# TASK DESCRIPTION
Below are records; state how many of their lines hold the word "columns", and give only the figure.

━━━━━ RECORDS PROVIDED ━━━━━

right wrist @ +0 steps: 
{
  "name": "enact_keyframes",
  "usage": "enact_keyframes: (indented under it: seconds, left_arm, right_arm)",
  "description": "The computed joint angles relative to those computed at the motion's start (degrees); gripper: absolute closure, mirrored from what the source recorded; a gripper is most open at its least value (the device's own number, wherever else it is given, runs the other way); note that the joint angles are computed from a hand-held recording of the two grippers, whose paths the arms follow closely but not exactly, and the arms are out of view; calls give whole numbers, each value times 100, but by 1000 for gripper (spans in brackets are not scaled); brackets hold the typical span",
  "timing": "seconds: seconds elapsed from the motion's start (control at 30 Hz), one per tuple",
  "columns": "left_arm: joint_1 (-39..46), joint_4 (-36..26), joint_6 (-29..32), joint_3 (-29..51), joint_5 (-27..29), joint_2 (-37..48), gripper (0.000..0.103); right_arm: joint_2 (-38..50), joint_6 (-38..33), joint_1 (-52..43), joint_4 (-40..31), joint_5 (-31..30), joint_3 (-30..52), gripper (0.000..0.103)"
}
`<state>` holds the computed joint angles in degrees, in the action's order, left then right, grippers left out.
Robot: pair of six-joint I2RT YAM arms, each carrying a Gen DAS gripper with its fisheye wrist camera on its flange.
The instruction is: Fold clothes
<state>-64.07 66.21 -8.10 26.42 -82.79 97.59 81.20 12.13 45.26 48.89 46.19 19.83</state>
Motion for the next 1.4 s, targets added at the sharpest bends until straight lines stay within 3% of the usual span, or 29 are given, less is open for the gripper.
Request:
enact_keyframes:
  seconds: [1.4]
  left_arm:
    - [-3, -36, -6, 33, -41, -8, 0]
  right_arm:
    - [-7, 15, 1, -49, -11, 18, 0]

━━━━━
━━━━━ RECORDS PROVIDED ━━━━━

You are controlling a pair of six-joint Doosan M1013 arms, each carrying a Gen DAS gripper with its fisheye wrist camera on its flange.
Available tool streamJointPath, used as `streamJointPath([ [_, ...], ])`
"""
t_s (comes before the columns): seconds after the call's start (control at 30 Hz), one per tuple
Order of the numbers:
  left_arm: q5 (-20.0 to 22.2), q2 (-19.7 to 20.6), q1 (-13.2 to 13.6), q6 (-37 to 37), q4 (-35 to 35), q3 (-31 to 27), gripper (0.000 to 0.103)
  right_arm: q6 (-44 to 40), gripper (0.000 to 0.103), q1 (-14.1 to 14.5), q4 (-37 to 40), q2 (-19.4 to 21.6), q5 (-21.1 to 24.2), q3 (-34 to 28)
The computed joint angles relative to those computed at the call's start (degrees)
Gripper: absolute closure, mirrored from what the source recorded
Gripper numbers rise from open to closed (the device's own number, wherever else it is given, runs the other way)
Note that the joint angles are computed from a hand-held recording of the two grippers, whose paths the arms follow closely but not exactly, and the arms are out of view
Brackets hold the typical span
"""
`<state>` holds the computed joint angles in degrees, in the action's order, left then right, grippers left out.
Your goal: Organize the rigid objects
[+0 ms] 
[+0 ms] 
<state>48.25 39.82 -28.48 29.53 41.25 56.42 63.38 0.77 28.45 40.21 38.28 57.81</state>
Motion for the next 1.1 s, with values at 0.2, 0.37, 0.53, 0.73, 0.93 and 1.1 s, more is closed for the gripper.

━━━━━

# TASK RESULT
2